An electron moves at a distance of 6cm when accelerated from rest by an electric field of strength $2\times {{10}^{4}}N{{C}^{-1}}$ . Calculate the time of travel (mass of electron= $9.1\times {{10}^{-31}}Kg$ ).

Answer 1

Solution

Hint: The question is based on the motion of a uniform electric field. Under the influence of the electric field, electrons experience a force. Use the relation of force and electric field with charges. To solve further use a kinematic equation.

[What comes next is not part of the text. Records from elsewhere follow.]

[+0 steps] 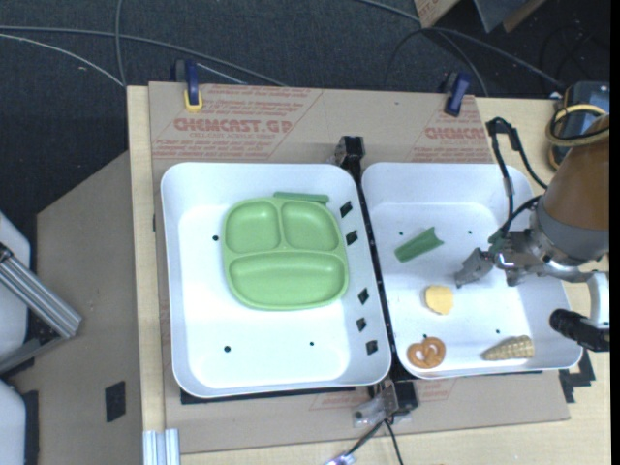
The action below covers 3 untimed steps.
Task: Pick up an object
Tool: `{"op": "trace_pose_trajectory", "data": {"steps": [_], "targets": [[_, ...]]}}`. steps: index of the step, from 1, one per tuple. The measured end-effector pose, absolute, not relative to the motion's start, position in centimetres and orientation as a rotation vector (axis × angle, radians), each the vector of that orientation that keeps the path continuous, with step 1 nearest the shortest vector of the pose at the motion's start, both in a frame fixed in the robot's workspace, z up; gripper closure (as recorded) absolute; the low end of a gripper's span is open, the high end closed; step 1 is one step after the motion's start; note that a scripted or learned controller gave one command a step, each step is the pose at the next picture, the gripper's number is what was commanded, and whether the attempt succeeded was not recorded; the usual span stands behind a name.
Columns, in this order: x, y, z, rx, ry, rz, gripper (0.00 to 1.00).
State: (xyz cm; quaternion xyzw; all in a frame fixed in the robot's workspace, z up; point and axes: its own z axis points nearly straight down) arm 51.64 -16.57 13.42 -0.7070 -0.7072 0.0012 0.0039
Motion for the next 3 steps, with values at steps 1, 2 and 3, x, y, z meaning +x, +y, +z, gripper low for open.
{"op": "trace_pose_trajectory", "data": {"steps": [1,2,3], "targets": [[51.6,-16.5,8.2,-2.217,-2.216,0.003,0.0],[51.7,-16.5,9.6,-2.221,-2.22,-0.002,1.0],[51.9,-15.5,14.8,-2.223,-2.227,-0.005,1.0]]}}
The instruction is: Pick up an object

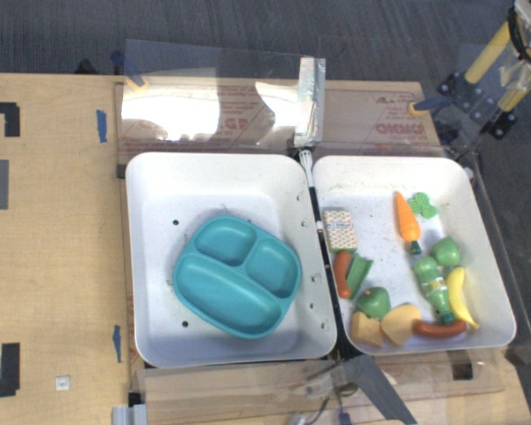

Complete step by step answer:
Electrons are under the influence of an electric field then there must be force which is exerting on that electron. Which you can understand by given formula,
$\begin{aligned} & \text{electric field=}\dfrac{\text{force}}{\text{charge}} \\\ & i.e. \\\ & E=\dfrac{F}{q} \\\ \end{aligned}$
$F=Eq$
Then according to Newton's second law of motion force is equal to product of mass and acceleration.
$F=ma$
Equating value of force (F)
We get,
$Eq=ma$
Where m= mass of electron
a = acceleration of electron
E = electric field
q= charge on electron
Therefore value of a is
$a=\dfrac{qE}{m}$
Now use kinematic equation,
$s=ut+\dfrac{a{{t}^{2}}}{2}$
At initial stage speed was zero so,
$u=0$
$s=\dfrac{a{{t}^{2}}}{2}$
But we want the value of time (t).
Rearrange the above equation, we get
$\begin{aligned} & t=\sqrt{\dfrac{2s}{a}} \\\ & t=\sqrt{\dfrac{2sm}{qE}} \\\ & t=\sqrt{\dfrac{2\times 6\times {{10}^{-2}}\times 9.1\times {{10}^{-31}}}{1.6\times {{10}^{-19}}\times 2\times {{10}^{-4}}}} \\\ & t=\sqrt{\dfrac{34.12\times {{10}^{-10}}}{1}} \\\ & t=5.84\times {{10}^{-5}}\sec \\\ \end{aligned}$

Note: We can calculate force by using electric fields. Use the motion of a uniform electric field. There are three types of kinematic equations. Depends on problem we have to use type of kinematic equation: $s=ut+\dfrac{a{{t}^{2}}}{2}$ , ${{v}^{2}}={{u}^{2}}+2as$ and $v=u+at$ . We know that, if a particle moving initially with velocity ‘u’ is accelerated and move with constant acceleration ‘a’ then its velocity ‘v’ at instant ‘t’ is given by $s=ut+\dfrac{a{{t}^{2}}}{2}$ . The displacement ‘s’ at instant of a particle moving with initial velocity ‘u’ and constant acceleration ‘a’ is given by ${{v}^{2}}={{u}^{2}}+2as$ . The final velocity, initial velocity u constant acceleration’ and displacement’ are related as $v=u+at$ . If you know the value of the electric field and type of charge then you can calculate the value of voltage and force.